*Task:* Using the exact wording, repeat every line of the material.

*Source material:*

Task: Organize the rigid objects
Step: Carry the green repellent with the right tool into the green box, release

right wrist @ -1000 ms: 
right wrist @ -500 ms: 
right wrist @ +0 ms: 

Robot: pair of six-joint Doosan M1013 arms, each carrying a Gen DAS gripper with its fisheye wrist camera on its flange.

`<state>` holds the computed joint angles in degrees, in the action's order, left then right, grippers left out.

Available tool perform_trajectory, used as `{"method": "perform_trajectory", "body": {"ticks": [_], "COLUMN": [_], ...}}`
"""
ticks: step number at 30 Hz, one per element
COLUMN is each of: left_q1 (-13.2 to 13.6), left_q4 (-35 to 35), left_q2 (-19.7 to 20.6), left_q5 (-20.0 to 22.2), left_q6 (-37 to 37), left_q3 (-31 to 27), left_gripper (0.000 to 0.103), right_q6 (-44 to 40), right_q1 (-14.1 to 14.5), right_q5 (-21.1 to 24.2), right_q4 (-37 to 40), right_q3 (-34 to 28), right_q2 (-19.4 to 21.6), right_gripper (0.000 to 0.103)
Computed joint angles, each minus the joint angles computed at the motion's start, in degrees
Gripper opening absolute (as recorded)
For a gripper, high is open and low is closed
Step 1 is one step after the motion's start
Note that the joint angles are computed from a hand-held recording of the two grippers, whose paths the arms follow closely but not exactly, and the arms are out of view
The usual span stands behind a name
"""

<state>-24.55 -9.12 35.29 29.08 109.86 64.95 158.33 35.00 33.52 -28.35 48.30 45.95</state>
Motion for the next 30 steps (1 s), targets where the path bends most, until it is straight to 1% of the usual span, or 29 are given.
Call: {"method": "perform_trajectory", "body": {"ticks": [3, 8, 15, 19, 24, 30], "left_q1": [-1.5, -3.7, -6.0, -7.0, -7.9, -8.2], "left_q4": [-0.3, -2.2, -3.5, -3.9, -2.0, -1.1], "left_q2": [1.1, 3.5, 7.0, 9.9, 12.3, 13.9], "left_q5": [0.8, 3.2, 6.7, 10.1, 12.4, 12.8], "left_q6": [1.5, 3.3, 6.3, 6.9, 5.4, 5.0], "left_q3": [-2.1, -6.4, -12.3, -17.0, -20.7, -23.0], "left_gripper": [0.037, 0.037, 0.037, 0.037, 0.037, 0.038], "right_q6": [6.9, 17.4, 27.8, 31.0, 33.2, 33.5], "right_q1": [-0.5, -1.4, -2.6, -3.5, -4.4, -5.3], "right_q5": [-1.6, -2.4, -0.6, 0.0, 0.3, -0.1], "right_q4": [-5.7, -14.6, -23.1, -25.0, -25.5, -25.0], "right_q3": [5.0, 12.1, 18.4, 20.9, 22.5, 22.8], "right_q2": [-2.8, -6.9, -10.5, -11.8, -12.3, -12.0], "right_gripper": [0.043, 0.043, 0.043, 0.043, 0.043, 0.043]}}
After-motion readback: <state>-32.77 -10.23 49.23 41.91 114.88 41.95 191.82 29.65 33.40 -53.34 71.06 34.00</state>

*Result for this task:*
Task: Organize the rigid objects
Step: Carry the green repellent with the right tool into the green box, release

right wrist @ -1000 ms: 
right wrist @ -500 ms: 
right wrist @ +0 ms: 

Robot: pair of six-joint Doosan M1013 arms, each carrying a Gen DAS gripper with its fisheye wrist camera on its flange.

`<state>` holds the computed joint angles in degrees, in the action's order, left then right, grippers left out.

Available tool perform_trajectory, used as `{"method": "perform_trajectory", "body": {"ticks": [_], "COLUMN": [_], ...}}`
"""
ticks: step number at 30 Hz, one per element
COLUMN is each of: left_q1 (-13.2 to 13.6), left_q4 (-35 to 35), left_q2 (-19.7 to 20.6), left_q5 (-20.0 to 22.2), left_q6 (-37 to 37), left_q3 (-31 to 27), left_gripper (0.000 to 0.103), right_q6 (-44 to 40), right_q1 (-14.1 to 14.5), right_q5 (-21.1 to 24.2), right_q4 (-37 to 40), right_q3 (-34 to 28), right_q2 (-19.4 to 21.6), right_gripper (0.000 to 0.103)
Computed joint angles, each minus the joint angles computed at the motion's start, in degrees
Gripper opening absolute (as recorded)
For a gripper, high is open and low is closed
Step 1 is one step after the motion's start
Note that the joint angles are computed from a hand-held recording of the two grippers, whose paths the arms follow closely but not exactly, and the arms are out of view
The usual span stands behind a name
"""

<state>-24.55 -9.12 35.29 29.08 109.86 64.95 158.33 35.00 33.52 -28.35 48.30 45.95</state>
Motion for the next 30 steps (1 s), targets where the path bends most, until it is straight to 1% of the usual span, or 29 are given.
Call: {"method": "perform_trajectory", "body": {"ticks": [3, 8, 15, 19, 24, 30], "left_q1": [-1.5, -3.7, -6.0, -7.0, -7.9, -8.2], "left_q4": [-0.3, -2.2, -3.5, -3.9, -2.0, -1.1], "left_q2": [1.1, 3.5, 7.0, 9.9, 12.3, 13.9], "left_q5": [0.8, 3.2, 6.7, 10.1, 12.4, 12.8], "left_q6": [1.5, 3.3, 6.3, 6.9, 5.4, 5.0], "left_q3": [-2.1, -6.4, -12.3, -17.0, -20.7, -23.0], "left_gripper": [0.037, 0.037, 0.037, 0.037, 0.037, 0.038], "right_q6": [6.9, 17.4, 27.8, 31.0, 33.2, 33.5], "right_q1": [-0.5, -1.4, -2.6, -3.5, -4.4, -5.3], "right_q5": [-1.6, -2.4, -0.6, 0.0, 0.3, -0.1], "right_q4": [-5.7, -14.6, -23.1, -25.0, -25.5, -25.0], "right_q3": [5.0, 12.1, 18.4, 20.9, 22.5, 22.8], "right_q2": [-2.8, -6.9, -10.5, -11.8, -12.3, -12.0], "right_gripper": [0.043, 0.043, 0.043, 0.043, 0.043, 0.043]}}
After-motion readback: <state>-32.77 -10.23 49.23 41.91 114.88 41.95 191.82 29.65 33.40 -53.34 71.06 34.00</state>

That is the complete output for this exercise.